AIM OF THE EXERCISE → Please find every line in the records below that contains the word "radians", and copy it.

********************

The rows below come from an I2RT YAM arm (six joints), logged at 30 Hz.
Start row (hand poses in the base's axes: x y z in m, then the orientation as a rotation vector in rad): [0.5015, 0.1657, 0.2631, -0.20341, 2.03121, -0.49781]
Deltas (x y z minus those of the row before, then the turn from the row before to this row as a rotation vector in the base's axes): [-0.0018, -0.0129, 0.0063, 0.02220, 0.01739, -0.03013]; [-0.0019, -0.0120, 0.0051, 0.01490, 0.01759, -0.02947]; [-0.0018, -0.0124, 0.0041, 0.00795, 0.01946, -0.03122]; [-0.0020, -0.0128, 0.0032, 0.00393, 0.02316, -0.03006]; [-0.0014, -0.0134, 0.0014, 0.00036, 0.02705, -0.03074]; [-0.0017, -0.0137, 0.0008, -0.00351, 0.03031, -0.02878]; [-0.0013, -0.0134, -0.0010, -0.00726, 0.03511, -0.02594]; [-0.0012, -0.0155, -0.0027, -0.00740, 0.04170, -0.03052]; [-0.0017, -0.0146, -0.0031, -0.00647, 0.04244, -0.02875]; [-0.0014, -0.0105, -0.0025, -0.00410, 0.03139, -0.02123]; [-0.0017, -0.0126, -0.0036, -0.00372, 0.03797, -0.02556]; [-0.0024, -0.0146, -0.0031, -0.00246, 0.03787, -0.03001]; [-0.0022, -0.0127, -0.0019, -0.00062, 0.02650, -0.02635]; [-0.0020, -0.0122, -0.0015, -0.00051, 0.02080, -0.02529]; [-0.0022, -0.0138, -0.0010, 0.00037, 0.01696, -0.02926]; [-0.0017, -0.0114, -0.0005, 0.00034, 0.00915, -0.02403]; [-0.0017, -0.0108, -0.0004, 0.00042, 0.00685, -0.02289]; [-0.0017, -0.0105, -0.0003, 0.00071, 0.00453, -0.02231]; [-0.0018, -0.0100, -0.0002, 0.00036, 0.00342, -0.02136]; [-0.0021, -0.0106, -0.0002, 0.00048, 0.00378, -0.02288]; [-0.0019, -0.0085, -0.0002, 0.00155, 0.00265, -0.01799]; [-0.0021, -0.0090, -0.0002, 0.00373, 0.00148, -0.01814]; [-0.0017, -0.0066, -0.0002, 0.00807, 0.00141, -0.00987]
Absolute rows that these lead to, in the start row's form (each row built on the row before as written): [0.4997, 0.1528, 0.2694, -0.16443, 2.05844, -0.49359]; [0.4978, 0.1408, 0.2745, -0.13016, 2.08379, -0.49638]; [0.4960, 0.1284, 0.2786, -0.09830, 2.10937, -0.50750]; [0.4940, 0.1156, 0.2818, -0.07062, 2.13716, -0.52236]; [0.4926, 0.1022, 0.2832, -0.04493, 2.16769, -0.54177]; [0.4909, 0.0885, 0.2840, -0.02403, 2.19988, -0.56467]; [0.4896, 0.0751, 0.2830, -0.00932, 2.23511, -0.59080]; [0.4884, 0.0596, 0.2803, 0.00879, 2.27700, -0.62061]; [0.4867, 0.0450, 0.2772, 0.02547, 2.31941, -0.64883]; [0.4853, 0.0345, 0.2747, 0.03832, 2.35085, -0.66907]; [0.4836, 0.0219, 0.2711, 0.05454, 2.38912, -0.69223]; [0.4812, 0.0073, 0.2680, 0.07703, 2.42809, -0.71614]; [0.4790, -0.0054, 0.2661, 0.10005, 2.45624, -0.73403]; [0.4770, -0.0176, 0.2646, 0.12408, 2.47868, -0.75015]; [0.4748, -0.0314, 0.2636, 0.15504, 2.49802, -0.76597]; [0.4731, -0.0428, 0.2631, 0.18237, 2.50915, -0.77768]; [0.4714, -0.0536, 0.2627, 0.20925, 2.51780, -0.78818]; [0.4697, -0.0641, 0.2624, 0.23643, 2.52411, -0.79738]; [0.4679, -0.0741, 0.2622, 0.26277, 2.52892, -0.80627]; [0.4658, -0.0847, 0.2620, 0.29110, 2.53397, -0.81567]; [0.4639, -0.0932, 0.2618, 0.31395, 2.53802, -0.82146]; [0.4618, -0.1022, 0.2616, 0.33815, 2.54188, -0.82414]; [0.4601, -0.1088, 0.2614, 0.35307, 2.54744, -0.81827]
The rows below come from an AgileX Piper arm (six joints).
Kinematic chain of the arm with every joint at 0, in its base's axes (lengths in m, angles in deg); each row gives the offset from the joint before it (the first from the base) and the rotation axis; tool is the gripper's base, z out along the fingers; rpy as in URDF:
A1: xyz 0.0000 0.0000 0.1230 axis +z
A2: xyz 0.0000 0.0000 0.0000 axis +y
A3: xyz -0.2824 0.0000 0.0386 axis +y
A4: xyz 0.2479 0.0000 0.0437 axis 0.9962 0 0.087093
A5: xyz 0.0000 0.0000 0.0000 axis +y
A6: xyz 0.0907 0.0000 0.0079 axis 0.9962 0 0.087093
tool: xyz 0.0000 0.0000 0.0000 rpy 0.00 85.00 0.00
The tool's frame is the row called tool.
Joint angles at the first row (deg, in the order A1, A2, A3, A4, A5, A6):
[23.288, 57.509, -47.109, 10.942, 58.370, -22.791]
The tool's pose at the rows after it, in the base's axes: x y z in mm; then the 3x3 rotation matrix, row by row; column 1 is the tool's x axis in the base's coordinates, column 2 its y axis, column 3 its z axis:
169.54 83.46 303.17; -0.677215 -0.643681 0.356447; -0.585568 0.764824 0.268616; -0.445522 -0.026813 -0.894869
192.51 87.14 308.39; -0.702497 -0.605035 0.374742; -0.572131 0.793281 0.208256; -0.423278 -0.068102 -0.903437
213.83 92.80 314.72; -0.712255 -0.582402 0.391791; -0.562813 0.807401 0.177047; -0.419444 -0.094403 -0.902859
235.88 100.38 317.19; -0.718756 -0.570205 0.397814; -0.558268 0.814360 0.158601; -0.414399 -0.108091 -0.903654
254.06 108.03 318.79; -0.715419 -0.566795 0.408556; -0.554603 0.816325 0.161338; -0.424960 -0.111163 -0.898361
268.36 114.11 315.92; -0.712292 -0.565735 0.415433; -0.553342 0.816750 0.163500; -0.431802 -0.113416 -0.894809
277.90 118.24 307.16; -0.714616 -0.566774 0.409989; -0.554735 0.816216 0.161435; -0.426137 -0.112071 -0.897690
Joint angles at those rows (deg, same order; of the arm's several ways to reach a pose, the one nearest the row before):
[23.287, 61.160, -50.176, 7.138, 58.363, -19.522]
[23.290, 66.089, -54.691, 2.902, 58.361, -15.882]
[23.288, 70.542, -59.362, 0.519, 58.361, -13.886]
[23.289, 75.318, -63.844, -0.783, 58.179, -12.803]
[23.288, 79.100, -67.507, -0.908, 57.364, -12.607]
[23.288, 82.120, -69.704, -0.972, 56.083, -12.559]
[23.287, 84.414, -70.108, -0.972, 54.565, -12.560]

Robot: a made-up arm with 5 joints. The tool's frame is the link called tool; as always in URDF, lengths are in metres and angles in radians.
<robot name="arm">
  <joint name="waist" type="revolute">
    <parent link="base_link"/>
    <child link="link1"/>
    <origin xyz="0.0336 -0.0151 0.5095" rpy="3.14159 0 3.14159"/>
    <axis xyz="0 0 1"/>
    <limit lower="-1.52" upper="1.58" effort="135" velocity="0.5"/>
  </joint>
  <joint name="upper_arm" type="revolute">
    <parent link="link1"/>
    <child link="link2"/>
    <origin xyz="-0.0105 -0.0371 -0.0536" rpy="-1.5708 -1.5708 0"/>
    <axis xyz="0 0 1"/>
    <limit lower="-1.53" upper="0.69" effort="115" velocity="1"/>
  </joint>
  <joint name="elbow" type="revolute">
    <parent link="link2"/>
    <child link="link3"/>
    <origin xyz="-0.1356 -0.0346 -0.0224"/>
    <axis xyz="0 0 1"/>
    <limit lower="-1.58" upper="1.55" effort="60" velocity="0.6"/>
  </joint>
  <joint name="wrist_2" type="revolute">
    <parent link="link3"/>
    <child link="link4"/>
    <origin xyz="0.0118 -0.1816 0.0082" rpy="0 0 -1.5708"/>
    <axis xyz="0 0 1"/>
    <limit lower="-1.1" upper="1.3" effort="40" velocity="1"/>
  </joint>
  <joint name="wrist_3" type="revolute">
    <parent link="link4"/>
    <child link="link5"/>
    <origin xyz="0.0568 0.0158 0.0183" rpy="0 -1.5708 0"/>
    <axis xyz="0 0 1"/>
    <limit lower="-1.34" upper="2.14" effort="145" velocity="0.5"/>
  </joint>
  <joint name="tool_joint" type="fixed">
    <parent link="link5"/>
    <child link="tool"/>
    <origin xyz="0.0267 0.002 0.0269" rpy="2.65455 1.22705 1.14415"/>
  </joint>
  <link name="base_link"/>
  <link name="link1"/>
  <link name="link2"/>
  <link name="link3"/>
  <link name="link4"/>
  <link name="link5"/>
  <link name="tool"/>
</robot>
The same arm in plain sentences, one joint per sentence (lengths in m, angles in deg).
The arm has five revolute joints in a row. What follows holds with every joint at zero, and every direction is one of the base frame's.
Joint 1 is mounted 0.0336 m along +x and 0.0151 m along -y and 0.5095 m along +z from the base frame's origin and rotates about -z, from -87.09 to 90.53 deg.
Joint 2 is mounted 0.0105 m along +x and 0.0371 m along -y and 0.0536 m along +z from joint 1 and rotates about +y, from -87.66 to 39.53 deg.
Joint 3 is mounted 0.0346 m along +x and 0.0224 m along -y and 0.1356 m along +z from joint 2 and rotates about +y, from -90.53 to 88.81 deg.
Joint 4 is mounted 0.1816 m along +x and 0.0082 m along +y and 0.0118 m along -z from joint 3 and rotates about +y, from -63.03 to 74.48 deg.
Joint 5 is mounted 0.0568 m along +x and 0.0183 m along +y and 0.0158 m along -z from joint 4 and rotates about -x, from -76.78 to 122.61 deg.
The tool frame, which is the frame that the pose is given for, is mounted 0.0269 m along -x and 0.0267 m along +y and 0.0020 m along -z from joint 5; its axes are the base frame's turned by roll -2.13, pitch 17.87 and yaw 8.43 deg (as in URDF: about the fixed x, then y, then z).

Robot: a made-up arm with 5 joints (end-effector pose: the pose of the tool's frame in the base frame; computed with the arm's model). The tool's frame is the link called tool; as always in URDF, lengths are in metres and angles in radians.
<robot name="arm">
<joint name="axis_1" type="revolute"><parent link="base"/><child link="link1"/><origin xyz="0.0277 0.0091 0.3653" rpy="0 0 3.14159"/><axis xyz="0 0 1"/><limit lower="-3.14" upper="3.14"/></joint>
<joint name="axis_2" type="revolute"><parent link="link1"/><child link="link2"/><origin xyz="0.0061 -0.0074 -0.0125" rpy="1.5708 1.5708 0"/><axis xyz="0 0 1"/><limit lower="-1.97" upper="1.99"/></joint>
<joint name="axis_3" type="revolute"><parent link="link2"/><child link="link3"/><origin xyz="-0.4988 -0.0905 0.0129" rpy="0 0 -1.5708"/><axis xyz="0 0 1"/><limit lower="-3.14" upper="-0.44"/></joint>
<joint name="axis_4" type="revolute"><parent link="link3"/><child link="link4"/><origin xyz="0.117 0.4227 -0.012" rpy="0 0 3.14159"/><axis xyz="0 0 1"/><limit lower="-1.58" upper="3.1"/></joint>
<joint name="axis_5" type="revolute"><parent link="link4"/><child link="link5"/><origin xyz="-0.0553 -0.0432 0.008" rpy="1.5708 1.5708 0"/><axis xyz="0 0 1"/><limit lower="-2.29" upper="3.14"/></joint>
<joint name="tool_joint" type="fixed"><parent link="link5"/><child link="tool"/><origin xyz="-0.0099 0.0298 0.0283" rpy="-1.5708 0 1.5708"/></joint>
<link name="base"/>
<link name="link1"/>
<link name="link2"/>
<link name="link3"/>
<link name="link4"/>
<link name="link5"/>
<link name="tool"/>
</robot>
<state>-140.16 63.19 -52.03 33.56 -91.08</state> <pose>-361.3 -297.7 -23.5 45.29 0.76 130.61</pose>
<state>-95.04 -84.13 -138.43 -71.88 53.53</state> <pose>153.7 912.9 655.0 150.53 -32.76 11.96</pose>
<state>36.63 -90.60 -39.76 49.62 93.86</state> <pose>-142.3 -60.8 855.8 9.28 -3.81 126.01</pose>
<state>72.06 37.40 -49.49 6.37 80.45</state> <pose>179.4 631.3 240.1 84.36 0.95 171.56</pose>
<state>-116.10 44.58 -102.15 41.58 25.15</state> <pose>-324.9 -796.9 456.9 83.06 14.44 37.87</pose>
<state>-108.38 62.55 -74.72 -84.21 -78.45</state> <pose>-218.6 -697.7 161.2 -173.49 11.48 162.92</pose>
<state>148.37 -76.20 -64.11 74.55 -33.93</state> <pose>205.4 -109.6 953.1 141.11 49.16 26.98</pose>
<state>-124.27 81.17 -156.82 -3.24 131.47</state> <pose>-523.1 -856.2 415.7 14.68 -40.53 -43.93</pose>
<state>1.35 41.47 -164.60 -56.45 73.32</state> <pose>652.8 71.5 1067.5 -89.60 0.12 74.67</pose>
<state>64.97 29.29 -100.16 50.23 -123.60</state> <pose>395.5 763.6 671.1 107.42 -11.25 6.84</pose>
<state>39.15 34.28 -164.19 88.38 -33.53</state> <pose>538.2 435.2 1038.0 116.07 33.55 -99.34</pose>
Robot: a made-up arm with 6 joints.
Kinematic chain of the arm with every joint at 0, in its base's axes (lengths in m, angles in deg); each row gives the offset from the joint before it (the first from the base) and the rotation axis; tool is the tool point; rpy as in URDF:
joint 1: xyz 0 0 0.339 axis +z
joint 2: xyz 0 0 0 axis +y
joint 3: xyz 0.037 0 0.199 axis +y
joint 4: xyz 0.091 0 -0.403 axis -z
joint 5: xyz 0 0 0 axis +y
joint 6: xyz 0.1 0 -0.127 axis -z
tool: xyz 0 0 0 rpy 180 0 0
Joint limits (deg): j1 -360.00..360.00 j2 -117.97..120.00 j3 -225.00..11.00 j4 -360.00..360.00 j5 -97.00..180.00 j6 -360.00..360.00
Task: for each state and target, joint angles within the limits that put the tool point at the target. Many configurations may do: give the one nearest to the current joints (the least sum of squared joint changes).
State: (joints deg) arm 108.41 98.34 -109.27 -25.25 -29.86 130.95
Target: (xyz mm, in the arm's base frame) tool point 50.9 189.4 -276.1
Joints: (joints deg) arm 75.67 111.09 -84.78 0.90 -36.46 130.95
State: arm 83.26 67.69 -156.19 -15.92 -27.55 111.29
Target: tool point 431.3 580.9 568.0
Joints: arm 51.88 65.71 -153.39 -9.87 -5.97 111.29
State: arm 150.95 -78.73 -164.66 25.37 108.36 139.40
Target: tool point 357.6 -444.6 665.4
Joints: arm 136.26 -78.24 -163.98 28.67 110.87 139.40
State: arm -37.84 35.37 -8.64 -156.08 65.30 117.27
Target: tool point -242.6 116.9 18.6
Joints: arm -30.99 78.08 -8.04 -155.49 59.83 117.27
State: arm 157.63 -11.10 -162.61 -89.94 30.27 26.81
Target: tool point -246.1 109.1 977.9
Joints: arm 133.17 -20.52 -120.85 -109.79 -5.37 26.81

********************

EXPECTED OUTPUT →
Robot: a made-up arm with 5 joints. The tool's frame is the link called tool; as always in URDF, lengths are in metres and angles in radians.
Robot: a made-up arm with 5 joints (end-effector pose: the pose of the tool's frame in the base frame; computed with the arm's model). The tool's frame is the link called tool; as always in URDF, lengths are in metres and angles in radians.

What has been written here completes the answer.